I circled my hand in the universal gesture for
Get on with it
.
“My point,” Freddy said, well, pointedly, “is just because
I
knew I wasn’t interested in anything serious didn’t mean
they
knew that. So, one learns to be diplomatic, darling.”
“Maybe you’re right and Brent was trying to let Lucas down easy. But Lucas didn’t think so. He thought Brent would choose him.”
“Ah,” Freddy said wistfully, “they always do, the dear things.”
“He was beginning to lose faith, though. Before the ‘time-out, ’ they were constantly in touch. Texting, on the phone. Brent’s director, Kristen, told me he’d seen Brent on the set making private phone calls—turns out he was right. Kristen thought the calls were to another production company, though, not another lover.
“When Brent said he needed some space, Lucas assumed it’d be a week or three. As it stretched into months, he became increasingly worried. Not that anything had happened to Brent, mind you. More that maybe Brent hadn’t chosen him after all.”
“Why didn’t Lucas just call him?”
“He promised not to. He’d already made the mistake of pursuing Brent too aggressively the first time around. He even thought Brent’s not calling might be some kind of test.”
“Lucas could have made the whole thing up,” Freddy offered, raising his hand to call over the cute waiter. The dark-haired, dark-eyed Latino was taking an order at an adjacent table. The waiter held up his index finger. One moment.
“Maybe he never did get back together with Brent. It could have been another of his fantasies.”
“No, I don’t think so. Besides, Lucas knew something about Brent that I’d asked everyone and nobody could answer. Not even Charlie.”
“What was that?”
“His
real
last name.
Richie’s
last name. Dawson. He even had the phone number and address of Richie’s parents in Queens. Look.”
I took out from my backpack a picture of Brent’s that Lucas had given to me. It showed Brent, a girl a few years older than him, and his parents at Disney World, the four of them smiling like every other family smiles when you point a camera at them in Disney World. Brent looked like he was nine or ten at the time.
On the back, Brent had written his parents’ names and all their contact information. He also wrote a note:
Dear Mom and Dad,
If you ever get this, know that I
forgive you. I will always love you.
Your son,
Richie
“Why would Brent have given this to Lucas? Why not just send it to them himself?”

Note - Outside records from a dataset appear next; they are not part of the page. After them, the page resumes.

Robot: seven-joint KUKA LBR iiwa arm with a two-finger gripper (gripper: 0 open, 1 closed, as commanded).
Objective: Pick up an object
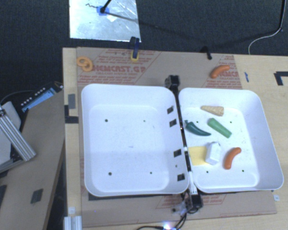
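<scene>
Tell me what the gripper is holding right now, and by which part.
That cannot be told from this camera view. The toy foods, such as the orange sausage and dark green pepper, lie loose in the right bin.

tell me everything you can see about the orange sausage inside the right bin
The orange sausage is a small, smooth, glossy piece that looks like plastic toy food, orange-red, with rounded ends and a slight curve. It lies flat on the floor of the right bin, in the near right part, tilted so its upper end points away and to the right. It lies close to the right of the white block, and whether they touch is unclear. It looks whole and undamaged.
</scene>
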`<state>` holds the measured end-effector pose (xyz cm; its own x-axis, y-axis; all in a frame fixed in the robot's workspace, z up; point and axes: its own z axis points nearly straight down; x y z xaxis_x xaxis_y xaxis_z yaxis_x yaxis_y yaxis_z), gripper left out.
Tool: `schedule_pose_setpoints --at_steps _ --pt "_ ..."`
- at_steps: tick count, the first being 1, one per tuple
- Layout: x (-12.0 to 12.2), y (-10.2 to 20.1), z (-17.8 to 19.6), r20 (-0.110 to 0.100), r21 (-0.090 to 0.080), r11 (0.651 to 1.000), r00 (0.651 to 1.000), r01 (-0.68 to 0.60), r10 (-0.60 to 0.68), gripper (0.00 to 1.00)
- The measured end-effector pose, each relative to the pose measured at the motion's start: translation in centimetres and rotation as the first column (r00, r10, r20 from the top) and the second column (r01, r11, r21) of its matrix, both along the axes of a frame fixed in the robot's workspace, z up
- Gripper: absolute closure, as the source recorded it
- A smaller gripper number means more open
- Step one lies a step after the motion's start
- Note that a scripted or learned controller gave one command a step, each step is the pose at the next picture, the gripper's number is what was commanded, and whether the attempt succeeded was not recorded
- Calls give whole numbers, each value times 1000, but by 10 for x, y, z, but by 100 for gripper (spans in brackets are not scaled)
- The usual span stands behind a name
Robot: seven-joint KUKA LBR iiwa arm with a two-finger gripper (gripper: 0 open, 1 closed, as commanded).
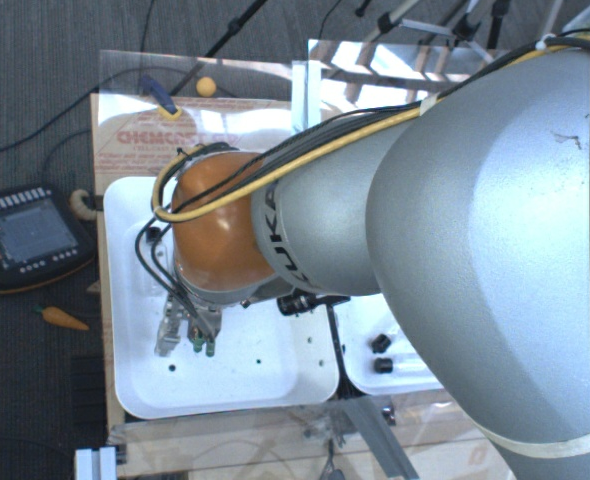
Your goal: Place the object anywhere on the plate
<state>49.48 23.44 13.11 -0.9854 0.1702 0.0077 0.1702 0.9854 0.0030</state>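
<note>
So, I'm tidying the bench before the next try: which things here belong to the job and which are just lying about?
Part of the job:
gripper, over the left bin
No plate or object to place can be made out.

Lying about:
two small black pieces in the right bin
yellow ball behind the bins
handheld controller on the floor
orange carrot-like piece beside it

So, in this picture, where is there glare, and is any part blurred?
Camera view: strong glare on the clear panels behind the bins; the left bin looks bright, nearly washed out; the near arm looms large and soft; the tool is small, with little detail.
</note>
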Motion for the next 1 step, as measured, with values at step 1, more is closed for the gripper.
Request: schedule_pose_setpoints --at_steps 1 --pt "-12 -1 -36 6 -3 913 913 -408 408 100"
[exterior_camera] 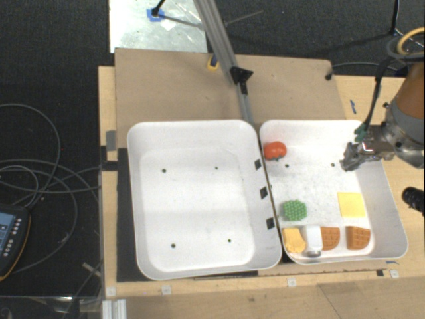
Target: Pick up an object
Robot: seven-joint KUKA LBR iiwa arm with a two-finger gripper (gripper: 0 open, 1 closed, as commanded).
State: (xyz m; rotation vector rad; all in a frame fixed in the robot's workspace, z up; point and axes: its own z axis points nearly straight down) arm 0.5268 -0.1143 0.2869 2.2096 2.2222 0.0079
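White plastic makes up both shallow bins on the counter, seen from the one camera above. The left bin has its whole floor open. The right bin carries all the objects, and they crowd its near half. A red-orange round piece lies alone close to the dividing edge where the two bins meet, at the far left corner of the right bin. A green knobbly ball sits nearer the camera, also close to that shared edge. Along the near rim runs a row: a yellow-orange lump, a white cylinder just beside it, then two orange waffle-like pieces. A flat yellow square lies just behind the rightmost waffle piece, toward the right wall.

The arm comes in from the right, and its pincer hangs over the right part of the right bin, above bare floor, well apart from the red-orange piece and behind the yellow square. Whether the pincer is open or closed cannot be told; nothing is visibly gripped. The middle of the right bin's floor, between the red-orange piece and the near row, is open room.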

“That part’s weird. . . .” I began.
“Yeah,” Freddy said. “Thank god the story’s finally getting weird. Because the whole porn-star-hooked-on-drugs-and-sleeping-with-a-guy-who-just-happens-to-look-like-his-brother part was so wholesome I was getting bored.” He glared at the waiter, who gave an apologetic shrug and repeated his earlier gesture.
“I’m about to give him a finger, too,” Fred growled. “But a different one. Sorry, darling. You were saying . . .”
“Lucas said that for a few weeks before Brent’s disappearance, Brent seemed distracted. Moody. A little worried. At one point, he told Lucas he had the feeling something—or someone—was after him.”
The waiter came over. I got my first good look at him, and I suspected Freddy’s motivation for beckoning him over may have gone beyond just wanting to place an order. The server really was kind of spectacular. He had the smoldering looks of an Argentinian soccer player you’ve never heard of who then winds up modeling for a Versace campaign and dating Miley Cyrus.